Cells with images will be an array of Pathname objects. If an image is spread across multiple cells, same Pathname object will be returned for each cell.
sheet.with_images.rows.each do |row|
puts row # => {"A1"=>[#<Pathname:/var/folders/ck/l64nmm3d4k75pvxr03ndk1tm0000gn/T/creek__drawing20161101-53599-274q0vimage1.jpeg>], "B2"=>"Fluffy"}
end
Images for a specific cell can be obtained with images_at method:
puts sheet.images_at('A1') # => [#<Pathname:/var/folders/ck/l64nmm3d4k75pvxr03ndk1tm0000gn/T/creek__drawing20161101-53599-274q0vimage1.jpeg>]
# no images in a cell
puts sheet.images_at('C1') # => nil
Creek will most likely return nil for a cell with images if there is no other text cell in that row - you can use images_at method for retrieving images in that cell.
Remote files
remote_url = 'http://dev-builds.libreoffice.org/tmp/test.xlsx'
Creek::Book.new remote_url, remote: true
Mapping cells with header names
By default, Creek will map cell names with letter and number(A1, B3 and etc).
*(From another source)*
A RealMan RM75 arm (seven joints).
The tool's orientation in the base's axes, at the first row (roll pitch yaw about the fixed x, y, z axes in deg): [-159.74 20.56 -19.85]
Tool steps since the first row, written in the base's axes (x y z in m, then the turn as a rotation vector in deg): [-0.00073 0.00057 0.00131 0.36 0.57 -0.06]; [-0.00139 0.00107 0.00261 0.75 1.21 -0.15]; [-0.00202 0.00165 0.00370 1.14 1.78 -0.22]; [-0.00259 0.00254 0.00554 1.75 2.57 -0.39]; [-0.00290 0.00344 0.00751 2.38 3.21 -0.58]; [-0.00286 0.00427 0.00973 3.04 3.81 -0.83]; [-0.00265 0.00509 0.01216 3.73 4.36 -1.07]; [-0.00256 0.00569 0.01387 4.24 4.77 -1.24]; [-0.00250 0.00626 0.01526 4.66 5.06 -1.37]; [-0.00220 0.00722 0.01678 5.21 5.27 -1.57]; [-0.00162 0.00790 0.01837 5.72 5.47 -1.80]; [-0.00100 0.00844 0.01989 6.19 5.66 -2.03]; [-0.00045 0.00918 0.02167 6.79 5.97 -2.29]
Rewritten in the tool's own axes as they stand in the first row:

To be able to get cell values by header column name use with_headers (can be used only with #simple_rows method!!!) during creation (Note: header column is first string of sheet)
creek = Creek::Book.new file.path, with_headers: true
Contributing
Contributions are welcomed. You can fork a repository, add your code changes to the forked branch, ensure all existing unit tests pass, create new unit tests which cover your new changes and finally create a pull request.
After forking and then cloning the repository locally, install the Bundler and then use it to install the development gem dependencies:
gem install bundler
bundle install
Once this is complete, you should be able to run the test suite:
rake
There are some remote tests that are excluded by default. To run those, run
bundle exec rspec --tag remote
Bug Reporting
Please use the Issues page to report bugs or suggest new enhancements.
License
Creek has been published under MIT License
*Note that all licence references and agreements mentioned in the Creek README section above
are relevant to that project's source code only.